-- Records for this task --
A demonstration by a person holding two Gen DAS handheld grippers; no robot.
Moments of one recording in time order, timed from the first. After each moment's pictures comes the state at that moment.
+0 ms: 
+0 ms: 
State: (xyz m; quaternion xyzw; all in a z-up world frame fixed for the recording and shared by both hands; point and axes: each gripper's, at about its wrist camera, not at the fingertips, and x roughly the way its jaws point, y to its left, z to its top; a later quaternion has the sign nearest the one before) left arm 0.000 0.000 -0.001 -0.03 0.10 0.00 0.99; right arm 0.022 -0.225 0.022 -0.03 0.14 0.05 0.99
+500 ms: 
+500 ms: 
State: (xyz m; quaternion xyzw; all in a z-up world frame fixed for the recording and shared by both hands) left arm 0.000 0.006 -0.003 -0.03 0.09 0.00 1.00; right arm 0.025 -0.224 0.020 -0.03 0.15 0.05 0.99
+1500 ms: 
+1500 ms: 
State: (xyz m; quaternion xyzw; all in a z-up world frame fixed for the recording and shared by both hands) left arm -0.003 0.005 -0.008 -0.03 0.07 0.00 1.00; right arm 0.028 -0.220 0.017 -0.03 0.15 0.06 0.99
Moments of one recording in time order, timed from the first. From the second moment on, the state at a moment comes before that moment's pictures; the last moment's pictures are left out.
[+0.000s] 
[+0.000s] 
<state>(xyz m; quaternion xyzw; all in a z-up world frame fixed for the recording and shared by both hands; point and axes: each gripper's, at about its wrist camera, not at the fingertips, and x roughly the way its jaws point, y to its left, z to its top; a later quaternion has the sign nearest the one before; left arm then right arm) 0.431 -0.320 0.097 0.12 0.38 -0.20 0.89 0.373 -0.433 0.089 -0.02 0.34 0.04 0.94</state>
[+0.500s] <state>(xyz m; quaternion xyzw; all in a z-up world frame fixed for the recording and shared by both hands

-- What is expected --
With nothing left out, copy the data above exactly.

-- Task result --
A demonstration by a person holding two Gen DAS handheld grippers; no robot.
Moments of one recording in time order, timed from the first. After each moment's pictures comes the state at that moment.
+0 ms: 
+0 ms: 
State: (xyz m; quaternion xyzw; all in a z-up world frame fixed for the recording and shared by both hands; point and axes: each gripper's, at about its wrist camera, not at the fingertips, and x roughly the way its jaws point, y to its left, z to its top; a later quaternion has the sign nearest the one before) left arm 0.000 0.000 -0.001 -0.03 0.10 0.00 0.99; right arm 0.022 -0.225 0.022 -0.03 0.14 0.05 0.99
+500 ms: 
+500 ms: 
State: (xyz m; quaternion xyzw; all in a z-up world frame fixed for the recording and shared by both hands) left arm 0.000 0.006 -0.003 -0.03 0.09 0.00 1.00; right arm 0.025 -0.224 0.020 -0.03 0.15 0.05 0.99
+1500 ms: 
+1500 ms: 
State: (xyz m; quaternion xyzw; all in a z-up world frame fixed for the recording and shared by both hands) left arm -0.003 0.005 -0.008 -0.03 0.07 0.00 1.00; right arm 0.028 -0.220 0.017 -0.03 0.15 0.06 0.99
Moments of one recording in time order, timed from the first. From the second moment on, the state at a moment comes before that moment's pictures; the last moment's pictures are left out.
[+0.000s] 
[+0.000s] 
<state>(xyz m; quaternion xyzw; all in a z-up world frame fixed for the recording and shared by both hands; point and axes: each gripper's, at about its wrist camera, not at the fingertips, and x roughly the way its jaws point, y to its left, z to its top; a later quaternion has the sign nearest the one before; left arm then right arm) 0.431 -0.320 0.097 0.12 0.38 -0.20 0.89 0.373 -0.433 0.089 -0.02 0.34 0.04 0.94</state>
[+0.500s] <state>(xyz m; quaternion xyzw; all in a z-up world frame fixed for the recording and shared by both hands

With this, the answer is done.